Within ten minutes, the song was there. The guitar part simply came from messing around with shapes on the fretboard. I have a very limited knowledge of guitar chords, and don’t even know what the finished chords are. I knew that I was looking for a sound that was soporific and perpetual. There is a heaviness about Ca' The Yowes. Robert Burns wrote such beautiful words that sing themselves, almost in sadness. I can’t really explain this, but it feels like beautiful resignation.

The album and this song, Ca' the Yowes, in particular, I dedicate to Ernest Levy who died in August 2009. The bearer of light, song and hope for so many.

Ay Waukin O

The Snow fell thick and fast last night. I sat in my living room and watched the transformation. Everything appears newly born and uncovered. It made me think of the relationship that I have with the Burns songs I am recording. The words and melody are there, and have been for a very long time, but I want to sing them with fresh heart - to lightly dust fresh snow on ancient lands.

It has taken a long time for my heart to move on from a Parcel O Rogues. I have been twisting this way and that, playing around with songs, melodies and instrumentation. Finally, feeling completely lost, I posted a question on Facebook asking for some guidance.. "any favourite Burns songs out there?" I had told myself that I would record whatever the first song was that came back to me.

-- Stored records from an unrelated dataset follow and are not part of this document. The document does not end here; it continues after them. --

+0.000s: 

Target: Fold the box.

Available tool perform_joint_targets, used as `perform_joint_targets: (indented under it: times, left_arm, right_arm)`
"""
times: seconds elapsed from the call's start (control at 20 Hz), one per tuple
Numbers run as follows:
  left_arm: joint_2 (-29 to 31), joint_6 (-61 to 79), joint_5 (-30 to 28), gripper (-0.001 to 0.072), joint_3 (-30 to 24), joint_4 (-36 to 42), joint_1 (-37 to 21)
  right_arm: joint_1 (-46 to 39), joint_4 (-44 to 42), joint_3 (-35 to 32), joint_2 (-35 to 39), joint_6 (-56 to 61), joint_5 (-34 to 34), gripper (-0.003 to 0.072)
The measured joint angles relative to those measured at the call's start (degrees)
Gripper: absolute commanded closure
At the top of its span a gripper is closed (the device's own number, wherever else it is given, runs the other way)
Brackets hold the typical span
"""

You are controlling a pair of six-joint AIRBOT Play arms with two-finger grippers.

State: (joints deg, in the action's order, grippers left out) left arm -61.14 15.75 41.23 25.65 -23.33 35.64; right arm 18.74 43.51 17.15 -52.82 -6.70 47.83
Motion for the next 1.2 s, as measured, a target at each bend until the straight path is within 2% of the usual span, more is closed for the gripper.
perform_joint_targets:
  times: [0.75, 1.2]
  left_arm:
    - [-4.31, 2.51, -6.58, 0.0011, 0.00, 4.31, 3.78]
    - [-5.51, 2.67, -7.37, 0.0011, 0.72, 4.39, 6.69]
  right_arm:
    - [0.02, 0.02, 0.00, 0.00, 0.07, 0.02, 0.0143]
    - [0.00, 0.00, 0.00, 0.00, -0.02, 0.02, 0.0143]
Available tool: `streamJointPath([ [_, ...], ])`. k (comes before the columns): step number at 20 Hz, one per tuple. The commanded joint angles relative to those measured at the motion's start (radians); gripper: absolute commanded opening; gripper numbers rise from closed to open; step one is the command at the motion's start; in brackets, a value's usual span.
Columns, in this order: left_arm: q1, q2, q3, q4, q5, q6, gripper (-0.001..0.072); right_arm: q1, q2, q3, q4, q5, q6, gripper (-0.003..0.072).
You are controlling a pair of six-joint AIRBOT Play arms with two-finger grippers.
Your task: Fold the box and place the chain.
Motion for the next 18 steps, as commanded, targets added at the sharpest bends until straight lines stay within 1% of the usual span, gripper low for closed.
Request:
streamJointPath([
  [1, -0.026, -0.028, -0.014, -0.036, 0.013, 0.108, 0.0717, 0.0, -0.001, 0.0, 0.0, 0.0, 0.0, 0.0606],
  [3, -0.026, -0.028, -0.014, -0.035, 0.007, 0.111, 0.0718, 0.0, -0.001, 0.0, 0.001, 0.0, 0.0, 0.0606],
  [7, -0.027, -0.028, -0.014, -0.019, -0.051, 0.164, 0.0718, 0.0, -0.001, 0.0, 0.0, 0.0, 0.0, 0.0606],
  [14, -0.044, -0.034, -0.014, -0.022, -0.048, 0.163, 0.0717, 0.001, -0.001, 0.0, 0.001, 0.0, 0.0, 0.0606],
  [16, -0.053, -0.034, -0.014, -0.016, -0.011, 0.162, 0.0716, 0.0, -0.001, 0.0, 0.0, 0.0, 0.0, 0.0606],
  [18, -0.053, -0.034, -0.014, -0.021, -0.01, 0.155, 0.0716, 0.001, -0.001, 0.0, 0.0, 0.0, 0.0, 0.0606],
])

It seemed as good a way as any to choose - to let the universe decide. Back came Elaine Robertson, an old school mate from thirty years ago, quick and simple, with the song - "Ay Waukin' O" . Thank you Elaine.

So here we go again.

I first approached this song as a woman who has lost her lover - who is now alone and grieving - blurring her eyes wi' weepin' - so says the song. Try as I might though, with every note I sing, I feel joy. The bliss of anticipation. The sweet sadness that brief parting holds. And now I know.

I am lying in bed, chasing sleep with foolish hope. The church clock strikes and another hour is taken from me. It is in these quiet hours that race and yet lengthen that I can be most present. All is silent - all is my love - all is now.

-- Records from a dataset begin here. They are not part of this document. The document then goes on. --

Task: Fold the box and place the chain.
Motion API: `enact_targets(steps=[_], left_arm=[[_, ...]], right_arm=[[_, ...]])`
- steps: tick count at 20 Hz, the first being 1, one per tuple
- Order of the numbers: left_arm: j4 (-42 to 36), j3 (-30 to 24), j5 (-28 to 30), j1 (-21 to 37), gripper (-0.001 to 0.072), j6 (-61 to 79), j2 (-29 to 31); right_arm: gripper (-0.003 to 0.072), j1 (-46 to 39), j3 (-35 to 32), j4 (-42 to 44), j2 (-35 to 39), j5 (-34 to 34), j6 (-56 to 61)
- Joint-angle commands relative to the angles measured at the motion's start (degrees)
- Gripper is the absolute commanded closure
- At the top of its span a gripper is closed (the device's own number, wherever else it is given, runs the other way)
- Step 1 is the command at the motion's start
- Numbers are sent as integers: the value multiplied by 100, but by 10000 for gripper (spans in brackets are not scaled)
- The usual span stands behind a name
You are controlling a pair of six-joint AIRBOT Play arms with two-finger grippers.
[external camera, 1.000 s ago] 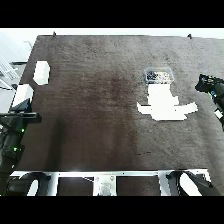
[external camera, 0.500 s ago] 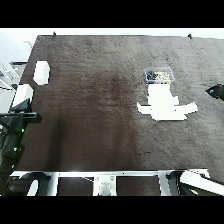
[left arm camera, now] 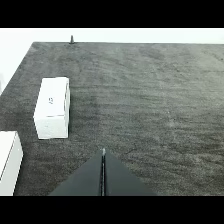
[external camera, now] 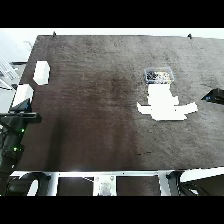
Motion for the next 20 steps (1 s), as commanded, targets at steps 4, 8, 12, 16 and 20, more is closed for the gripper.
enact_targets(steps=[4,8,12,16,20], left_arm=[[2,0,2,2,688,0,-4],[2,0,0,2,689,0,-4],[2,0,2,2,689,0,-4],[2,0,0,2,689,0,-4],[2,0,0,2,689,0,-4]], right_arm=[[246,17,203,31,-654,170,-297],[246,20,260,437,-870,188,-442],[246,17,258,461,-1102,256,-444],[246,17,251,647,-1244,509,-468],[249,17,234,1084,-1405,820,-485]])
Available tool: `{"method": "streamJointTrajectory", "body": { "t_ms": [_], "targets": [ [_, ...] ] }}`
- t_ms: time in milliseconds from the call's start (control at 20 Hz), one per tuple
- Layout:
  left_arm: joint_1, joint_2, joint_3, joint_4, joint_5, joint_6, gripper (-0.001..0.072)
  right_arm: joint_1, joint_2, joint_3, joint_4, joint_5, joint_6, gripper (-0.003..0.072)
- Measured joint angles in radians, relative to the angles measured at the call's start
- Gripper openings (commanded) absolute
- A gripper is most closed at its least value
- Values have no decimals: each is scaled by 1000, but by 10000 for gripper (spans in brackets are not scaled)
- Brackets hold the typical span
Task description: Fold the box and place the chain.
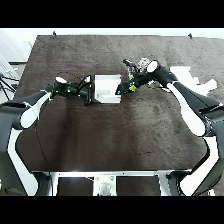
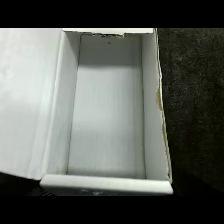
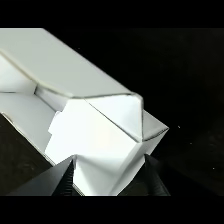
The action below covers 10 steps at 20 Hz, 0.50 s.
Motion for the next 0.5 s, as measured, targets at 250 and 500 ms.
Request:
{"method": "streamJointTrajectory", "body": {
  "t_ms": [250,500],
  "targets": [
    [-1,-1,0,0,-6,0,467,25,0,1,-75,-36,92,506],
    [-1,-1,0,-1,-6,0,467,48,-1,20,-157,-60,217,498]
  ]
}}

As with A Parcel O Rogues, this song also features the piano. I tend to get the chord structure there, letting my hands fall until my heart pulls. Once the foundation chords are there, I record the piano and lead vocal. The rest of the instrumentation should be carefully chosen and dance around the song without disturbing the equilibrium. Oh yes - and harmonies - only a couple sparingly placed. The song will let me know when it's ready. That much I have learned - to listen to the song and what it's saying, however much the ego is tempted to promenade!

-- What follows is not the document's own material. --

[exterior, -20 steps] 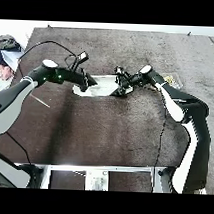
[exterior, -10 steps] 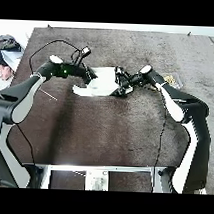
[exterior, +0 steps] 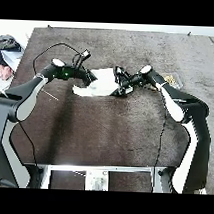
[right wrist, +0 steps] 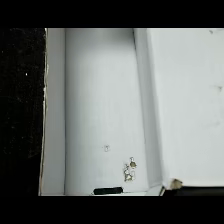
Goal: Fold the box and place the chain.
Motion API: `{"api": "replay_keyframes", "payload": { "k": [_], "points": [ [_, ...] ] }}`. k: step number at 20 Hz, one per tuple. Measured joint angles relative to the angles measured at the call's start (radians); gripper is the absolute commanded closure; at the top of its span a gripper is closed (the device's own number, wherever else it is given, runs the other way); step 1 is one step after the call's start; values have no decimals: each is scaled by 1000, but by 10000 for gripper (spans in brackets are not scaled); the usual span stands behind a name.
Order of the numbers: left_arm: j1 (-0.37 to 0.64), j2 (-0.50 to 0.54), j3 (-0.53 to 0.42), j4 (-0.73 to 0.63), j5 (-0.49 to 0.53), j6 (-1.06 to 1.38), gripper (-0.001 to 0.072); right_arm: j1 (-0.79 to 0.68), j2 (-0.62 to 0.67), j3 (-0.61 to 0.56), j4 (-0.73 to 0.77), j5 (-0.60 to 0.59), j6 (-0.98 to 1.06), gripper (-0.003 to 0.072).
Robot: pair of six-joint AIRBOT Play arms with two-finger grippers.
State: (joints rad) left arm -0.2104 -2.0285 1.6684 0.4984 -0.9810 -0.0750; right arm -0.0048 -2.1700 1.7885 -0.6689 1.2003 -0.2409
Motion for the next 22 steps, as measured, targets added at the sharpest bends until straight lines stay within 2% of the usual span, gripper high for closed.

This is a joyful journey - an album of the twilight hour. I was reading Neil Gunn's "The other Landscape" yesterday and came upon these beautiful words that best describe that place betwixt one world and another.

"Many are susceptible to the peculiar power of the twilight particularly in lonely places. Two orders of being - the visible and the invisible, pause on the doorstep of this grey hour"

It is a pleasure and an honour to unveil that voice which comes from me, but is not of me. My mother often tells me that my Grandfather dearly loved Robert Burns, committing many poems and songs to memory. Though we never met, I feel his warm hand on my shoulder ..................."Aye, you're doin fine lass, keep goin'"

Parcel of Rogues

Recording the vocal for Parcel of Rogues. Six hours later and I'm still searching for the spirit of the song. I was so sure that I had the voice when I was singing in the car or round the house, but as soon as I have to be completely at one with the piano part and connect, I feel lost. I will try to explain.

In every song there is a spirit that want to sing through me. I am just the channel. This spirit is a woman in her early forties, but feels much older. She is gracious and sad. The girl still sings in her heart, but experience has arrested her instincts. She knows the soil and the stillness of the land. She watches progress and grows weary with the dying of the old ways. The land is flesh of her flesh and bone of her bone.